# Problem requirements
From the listing below, set down exactly the lines between the one holding "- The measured" and the one holding "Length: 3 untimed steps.", inclusive. No other line is wanted.

# Given information
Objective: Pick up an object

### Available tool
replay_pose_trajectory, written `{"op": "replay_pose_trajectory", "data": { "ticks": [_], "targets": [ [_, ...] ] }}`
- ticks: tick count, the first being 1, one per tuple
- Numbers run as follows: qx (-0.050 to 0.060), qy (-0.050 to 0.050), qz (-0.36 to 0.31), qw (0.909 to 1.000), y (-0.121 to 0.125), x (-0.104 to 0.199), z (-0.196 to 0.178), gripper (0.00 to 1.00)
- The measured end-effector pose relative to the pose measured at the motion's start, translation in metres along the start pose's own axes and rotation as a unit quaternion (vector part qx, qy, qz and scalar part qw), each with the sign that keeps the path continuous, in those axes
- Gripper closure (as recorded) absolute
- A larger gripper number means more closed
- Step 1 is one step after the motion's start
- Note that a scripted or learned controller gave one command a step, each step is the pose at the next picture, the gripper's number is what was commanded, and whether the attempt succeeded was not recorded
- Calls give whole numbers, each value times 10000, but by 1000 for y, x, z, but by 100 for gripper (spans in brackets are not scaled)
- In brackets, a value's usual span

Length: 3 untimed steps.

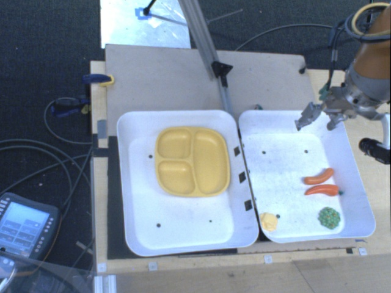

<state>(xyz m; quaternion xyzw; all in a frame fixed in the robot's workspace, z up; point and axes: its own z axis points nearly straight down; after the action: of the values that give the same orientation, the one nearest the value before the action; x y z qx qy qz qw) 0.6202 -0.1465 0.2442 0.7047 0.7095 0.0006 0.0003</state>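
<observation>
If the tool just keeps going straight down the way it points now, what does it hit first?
Most likely bare floor of the right bin near its far edge. The tool hangs above that corner, fingers apart, well clear of the two orange carrots nearer the front. Depth is hard to judge from this slant.

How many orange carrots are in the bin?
2. One carrot lies in the right bin near its right side; the other carrot lies just below it, above the green broccoli. None look hidden.
</observation>
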Motion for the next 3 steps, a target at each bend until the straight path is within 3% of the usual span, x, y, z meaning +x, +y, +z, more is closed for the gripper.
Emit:
{"op": "replay_pose_trajectory", "data": {
  "ticks": [1, 3],
  "targets": [
    [0, -1, -1, 10000, 0, 0, 0, 0],
    [19, -2, 32, 10000, -3, 3, 104, 0]
  ]
}}
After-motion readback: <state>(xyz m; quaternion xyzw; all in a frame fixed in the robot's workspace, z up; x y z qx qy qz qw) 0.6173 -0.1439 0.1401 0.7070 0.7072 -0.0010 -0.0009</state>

# Solved problem
- The measured end-effector pose relative to the pose measured at the motion's start, translation in metres along the start pose's own axes and rotation as a unit quaternion (vector part qx, qy, qz and scalar part qw), each with the sign that keeps the path continuous, in those axes
- Gripper closure (as recorded) absolute
- A larger gripper number means more closed
- Step 1 is one step after the motion's start
- Note that a scripted or learned controller gave one command a step, each step is the pose at the next picture, the gripper's number is what was commanded, and whether the attempt succeeded was not recorded
- Calls give whole numbers, each value times 10000, but by 1000 for y, x, z, but by 100 for gripper (spans in brackets are not scaled)
- In brackets, a value's usual span

Length: 3 untimed steps.

The answer has nothing more to it.